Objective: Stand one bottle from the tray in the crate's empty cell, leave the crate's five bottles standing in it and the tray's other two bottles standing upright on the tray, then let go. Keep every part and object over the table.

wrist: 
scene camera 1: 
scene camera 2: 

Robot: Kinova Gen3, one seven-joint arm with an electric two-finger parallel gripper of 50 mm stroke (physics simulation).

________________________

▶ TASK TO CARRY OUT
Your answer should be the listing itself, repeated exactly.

▶ ANSWER SECTION
Objective: Stand one bottle from the tray in the crate's empty cell, leave the crate's five bottles standing in it and the tray's other two bottles standing upright on the tray, then let go. Keep every part and object over the table.

wrist: 
scene camera 1: 
scene camera 2: 

Robot: Kinova Gen3, one seven-joint arm with an electric two-finger parallel gripper of 50 mm stroke (physics simulation).

What this exercise required is now done.